Yann LeCun, Director of AI Research at Facebook and Silver Professor of Data Science, Computer Science, Neural Science, and Electrical Engineering at New York University, presents the "Convolutional Networks: Unleashing the Potential of Machine Learning for Robust Perception Systems" keynote at the May 2014 Embedded Vision Summit.
Convolutional Networks (ConvNets) have become the dominant method for a wide array of computer perception tasks including object detection, object recognition, face recognition, image segmentation, visual navigation, handwriting recognition, as well as acoustic modeling for speech recognition and audio processing. ConvNets have been widely deployed for such tasks over the last two years by companies like Facebook, Google, Microsoft, NEC, IBM, Baidu, Yahoo, sometimes with levels of accuracy that rival human performance.
ConvNets are composed of multiple layers of filter banks (convolutions) interspersed with point-wise non-linearities and spatial pooling and subsampling operations. ConvNets are a particular embodiment of the concept of "deep learning" in which all the layers in a multi-layer architecture are subject to training. This is unlike more traditional pattern recognition architectures that are composed of a (non-trainable) hand-crafted feature extractor followed by a trainable classifier. Deep learning allows us to train a system end to end, from raw inputs to ultimate outputs, without the need for a separate feature extractor or pre-processor.
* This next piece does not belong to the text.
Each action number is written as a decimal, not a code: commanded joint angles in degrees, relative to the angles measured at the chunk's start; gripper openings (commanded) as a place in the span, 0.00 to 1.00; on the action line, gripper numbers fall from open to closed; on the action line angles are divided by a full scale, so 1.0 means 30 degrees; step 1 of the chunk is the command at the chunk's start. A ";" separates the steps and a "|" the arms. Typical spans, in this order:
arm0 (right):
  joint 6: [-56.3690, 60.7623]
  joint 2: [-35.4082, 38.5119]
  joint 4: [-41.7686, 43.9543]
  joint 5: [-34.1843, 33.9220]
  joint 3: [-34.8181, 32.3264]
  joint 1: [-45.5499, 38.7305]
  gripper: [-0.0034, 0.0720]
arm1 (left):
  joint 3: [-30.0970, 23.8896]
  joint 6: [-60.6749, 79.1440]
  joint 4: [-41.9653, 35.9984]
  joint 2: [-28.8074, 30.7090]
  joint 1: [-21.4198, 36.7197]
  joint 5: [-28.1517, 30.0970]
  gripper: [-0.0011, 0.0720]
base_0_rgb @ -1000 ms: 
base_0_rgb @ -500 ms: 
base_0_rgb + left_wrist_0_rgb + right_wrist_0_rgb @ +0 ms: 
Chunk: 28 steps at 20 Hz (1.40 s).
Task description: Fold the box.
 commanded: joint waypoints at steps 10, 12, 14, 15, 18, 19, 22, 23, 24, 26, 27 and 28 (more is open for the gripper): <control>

This presentation demonstrates several practical applications of ConvNets. ConvNets are particularly easy to implement in hardware, particularly using dataflow architectures. A design called NeuFlow is described. Large-scale ConvNets for image labeling have been demonstrated to run on an FPGA implementation of the NeuFlow architecture. ConvNets bring the promise of real-time embedded systems capable of impressive image recognition tasks with applications to smart cameras, and mobile devices, automobiles, and robots.